Consciousness Transfers & Virtual Worlds — Operator Specification (Goal #3)

Summary#

CTs and Virtual Worlds require a typed continuity operator, a substrate‑safe transition functor, and an envelope that preserves identity across instantiation.
The 33‑33‑33‑1 Operator provides the first complete foundation for CTs.

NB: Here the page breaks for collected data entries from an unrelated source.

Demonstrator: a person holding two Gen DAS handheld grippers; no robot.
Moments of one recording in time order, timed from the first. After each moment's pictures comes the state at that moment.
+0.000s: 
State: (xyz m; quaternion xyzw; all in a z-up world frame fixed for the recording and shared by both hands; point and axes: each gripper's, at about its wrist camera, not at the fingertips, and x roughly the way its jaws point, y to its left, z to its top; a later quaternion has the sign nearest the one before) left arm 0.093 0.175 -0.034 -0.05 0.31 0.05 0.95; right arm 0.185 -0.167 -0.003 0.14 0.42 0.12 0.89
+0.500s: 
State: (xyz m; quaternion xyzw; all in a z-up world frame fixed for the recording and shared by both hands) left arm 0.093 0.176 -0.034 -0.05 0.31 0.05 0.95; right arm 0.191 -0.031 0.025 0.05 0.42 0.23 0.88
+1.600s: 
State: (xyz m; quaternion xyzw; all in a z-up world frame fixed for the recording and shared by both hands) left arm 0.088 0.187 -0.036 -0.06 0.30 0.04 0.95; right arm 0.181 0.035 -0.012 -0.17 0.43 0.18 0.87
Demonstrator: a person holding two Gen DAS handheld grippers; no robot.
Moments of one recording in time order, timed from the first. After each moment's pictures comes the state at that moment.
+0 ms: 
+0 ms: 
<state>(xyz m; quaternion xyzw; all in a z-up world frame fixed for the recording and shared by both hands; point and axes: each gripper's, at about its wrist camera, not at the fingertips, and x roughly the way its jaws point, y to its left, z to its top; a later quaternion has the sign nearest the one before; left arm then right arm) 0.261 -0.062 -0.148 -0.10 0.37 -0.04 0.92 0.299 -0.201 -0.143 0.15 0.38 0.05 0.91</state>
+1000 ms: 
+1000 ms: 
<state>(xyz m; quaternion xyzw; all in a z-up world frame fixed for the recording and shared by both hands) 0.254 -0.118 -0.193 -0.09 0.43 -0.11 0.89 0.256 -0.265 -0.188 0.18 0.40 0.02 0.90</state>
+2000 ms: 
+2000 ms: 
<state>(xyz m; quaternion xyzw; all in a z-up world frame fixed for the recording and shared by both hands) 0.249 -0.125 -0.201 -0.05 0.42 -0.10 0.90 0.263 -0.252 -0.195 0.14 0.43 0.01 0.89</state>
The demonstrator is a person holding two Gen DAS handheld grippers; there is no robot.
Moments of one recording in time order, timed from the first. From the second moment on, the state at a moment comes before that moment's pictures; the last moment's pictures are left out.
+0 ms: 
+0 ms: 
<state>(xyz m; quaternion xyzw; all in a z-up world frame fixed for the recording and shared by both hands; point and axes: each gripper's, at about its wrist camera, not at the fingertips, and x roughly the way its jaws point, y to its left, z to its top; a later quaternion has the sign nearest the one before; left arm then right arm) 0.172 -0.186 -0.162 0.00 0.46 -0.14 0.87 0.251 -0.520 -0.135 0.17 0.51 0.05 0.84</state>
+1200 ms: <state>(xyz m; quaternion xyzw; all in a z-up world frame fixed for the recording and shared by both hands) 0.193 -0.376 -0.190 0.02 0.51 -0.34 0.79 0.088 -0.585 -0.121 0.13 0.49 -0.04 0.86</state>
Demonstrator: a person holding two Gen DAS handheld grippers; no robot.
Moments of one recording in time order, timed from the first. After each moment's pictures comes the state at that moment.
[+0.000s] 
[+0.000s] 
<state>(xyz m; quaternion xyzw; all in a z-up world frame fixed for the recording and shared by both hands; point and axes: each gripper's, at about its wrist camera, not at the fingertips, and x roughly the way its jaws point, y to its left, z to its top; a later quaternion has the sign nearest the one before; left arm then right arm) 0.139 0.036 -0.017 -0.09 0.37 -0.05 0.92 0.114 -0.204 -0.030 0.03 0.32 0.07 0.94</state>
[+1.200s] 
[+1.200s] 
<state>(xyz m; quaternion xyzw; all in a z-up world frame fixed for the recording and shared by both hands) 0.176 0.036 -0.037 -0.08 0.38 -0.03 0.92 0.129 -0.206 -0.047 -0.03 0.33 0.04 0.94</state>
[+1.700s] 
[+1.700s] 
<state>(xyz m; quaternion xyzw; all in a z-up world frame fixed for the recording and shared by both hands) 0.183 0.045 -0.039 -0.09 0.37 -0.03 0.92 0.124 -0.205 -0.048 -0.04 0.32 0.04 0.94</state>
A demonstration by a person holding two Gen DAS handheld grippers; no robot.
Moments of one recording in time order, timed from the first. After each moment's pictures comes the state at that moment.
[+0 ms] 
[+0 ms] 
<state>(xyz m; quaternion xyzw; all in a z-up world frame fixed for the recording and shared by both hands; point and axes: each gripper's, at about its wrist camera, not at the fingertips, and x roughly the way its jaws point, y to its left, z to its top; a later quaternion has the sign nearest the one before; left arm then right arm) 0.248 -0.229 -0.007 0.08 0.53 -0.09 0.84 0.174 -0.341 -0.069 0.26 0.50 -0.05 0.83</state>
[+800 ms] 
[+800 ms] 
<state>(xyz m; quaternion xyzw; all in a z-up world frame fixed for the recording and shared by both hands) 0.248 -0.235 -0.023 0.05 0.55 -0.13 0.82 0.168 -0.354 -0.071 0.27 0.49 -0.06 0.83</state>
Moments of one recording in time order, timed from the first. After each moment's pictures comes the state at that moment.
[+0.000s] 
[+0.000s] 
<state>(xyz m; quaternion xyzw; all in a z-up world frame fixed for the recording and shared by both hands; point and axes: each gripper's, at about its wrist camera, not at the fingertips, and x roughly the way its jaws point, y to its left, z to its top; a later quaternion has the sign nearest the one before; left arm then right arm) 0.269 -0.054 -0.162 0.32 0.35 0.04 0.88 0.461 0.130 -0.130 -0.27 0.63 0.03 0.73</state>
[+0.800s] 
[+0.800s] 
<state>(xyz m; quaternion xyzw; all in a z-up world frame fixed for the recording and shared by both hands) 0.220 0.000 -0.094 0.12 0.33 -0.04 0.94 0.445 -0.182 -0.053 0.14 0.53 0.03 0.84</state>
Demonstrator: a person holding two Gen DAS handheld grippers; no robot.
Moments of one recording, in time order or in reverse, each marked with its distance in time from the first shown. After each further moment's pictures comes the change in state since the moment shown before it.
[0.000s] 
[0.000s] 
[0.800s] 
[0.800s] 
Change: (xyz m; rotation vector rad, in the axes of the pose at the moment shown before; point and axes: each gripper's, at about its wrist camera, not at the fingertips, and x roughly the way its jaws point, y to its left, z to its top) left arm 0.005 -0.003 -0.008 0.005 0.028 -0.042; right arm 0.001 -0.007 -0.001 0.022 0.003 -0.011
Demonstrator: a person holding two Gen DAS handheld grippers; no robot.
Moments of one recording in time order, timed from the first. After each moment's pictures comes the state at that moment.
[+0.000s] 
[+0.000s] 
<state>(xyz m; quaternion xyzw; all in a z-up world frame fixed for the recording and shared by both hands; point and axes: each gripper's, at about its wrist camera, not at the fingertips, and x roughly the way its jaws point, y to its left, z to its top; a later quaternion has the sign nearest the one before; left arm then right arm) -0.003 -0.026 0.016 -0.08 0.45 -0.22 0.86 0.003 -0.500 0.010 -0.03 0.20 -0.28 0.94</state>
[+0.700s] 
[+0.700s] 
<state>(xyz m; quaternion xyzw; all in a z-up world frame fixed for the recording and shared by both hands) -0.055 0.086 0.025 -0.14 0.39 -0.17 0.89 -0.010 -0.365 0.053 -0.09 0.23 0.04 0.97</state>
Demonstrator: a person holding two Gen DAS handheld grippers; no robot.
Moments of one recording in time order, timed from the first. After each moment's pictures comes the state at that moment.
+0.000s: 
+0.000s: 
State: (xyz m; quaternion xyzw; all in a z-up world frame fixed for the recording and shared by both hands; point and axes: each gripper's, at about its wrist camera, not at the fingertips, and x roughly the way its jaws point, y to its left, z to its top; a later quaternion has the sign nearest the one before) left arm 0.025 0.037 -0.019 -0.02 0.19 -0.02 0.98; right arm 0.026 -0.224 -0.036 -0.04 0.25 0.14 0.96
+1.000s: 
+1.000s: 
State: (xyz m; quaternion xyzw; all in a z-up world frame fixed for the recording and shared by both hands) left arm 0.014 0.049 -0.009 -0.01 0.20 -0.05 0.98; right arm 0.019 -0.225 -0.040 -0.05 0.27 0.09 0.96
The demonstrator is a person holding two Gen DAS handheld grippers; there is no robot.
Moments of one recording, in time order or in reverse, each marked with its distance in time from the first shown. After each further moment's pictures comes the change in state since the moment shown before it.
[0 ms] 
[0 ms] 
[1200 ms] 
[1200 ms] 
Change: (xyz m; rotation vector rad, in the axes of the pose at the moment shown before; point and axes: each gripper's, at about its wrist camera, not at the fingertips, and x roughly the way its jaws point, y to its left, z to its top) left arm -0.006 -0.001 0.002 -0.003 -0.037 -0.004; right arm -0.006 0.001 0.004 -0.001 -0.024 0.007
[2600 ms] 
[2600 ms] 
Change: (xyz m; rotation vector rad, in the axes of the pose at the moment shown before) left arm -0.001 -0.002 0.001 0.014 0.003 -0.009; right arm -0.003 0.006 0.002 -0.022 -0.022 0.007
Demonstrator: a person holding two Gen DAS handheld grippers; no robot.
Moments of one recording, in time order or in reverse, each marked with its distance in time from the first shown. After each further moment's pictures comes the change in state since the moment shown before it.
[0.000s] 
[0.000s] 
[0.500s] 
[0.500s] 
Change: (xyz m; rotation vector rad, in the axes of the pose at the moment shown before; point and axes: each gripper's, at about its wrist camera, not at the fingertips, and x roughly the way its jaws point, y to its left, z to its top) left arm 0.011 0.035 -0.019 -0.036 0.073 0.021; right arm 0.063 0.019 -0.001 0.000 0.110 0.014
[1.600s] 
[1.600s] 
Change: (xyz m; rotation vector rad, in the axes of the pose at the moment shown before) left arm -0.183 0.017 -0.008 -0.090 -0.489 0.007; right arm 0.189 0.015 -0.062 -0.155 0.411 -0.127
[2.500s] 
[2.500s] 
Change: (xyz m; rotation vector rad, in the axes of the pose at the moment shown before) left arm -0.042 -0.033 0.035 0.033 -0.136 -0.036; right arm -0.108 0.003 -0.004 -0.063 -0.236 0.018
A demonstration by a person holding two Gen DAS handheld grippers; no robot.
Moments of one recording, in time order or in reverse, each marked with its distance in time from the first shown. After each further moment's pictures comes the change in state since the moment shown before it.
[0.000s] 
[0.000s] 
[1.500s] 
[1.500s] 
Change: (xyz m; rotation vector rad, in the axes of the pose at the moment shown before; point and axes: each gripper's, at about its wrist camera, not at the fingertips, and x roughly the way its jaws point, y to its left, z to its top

1. Operator Algebra for CTs#

1.1 State Space#

A CT state is:

$$ C = (T, E) $$

where:

• $$T \in \mathcal{T}$$ is the triad (identity)
• $$E$$ is the environment map (virtual world regime structure)

1.2 CT Operator#

A CT event is:

$$ \mathcal{C}(C) = C' $$

with:

• $$T' = T$$ (identity preserved)
• $$E'$$ is a legal instantiation of $$E$$ in the target substrate

1.3 Continuity Constraint#

CT is legal iff:

$$ A(T) > 0 $$

and:

$$ A(T') = A(T) $$

1.4 Reconstruction Window#

Near the target substrate:

$$ W = [1-\delta, 1] $$

CTs may apply:

• environment alignment
• triad correction
• regime stabilization

2. CT Functor#

2.1 Categories#

Category 𝒞 — Substrates#

• Objects: substrates
• Morphisms: transitions

Category 𝒟 — CT States#

• Objects: $$C = (T,E)$$
• Morphisms: continuity‑preserving transforms

2.2 Functor Definition#

$$ \mathcal{F} : \mathcal{C} \to \mathcal{D} $$

On Objects#

$$ \mathcal{F}(S) = C_S $$

On Morphisms#

For $$f : S_1 \to S_2$$ :

$$ \mathcal{F}(f) = F_f : C_{S_1} \to C_{S_2} $$

with:

• $$T_{S_1} = T_{S_2}$$
• $$A(T_{S_2}) > 0$$
• $$E_{S_2}$$ is a legal instantiation of $$E_{S_1}$$

3. CT Envelope#

A CT Envelope is:

$$ E_C = { C(t) \mid t \in [0,1] } $$

A CT is valid iff:

• identity preserved
• asymmetry preserved
• environment instantiated legally
• reconstruction window converges
• no branching
• no collapse

4. CT Claim (v0.3)#

A CT is a continuity‑preserving substrate transition in which the triad identity and environment structure remain invariant, with a reconstruction window ensuring stable instantiation in the target substrate.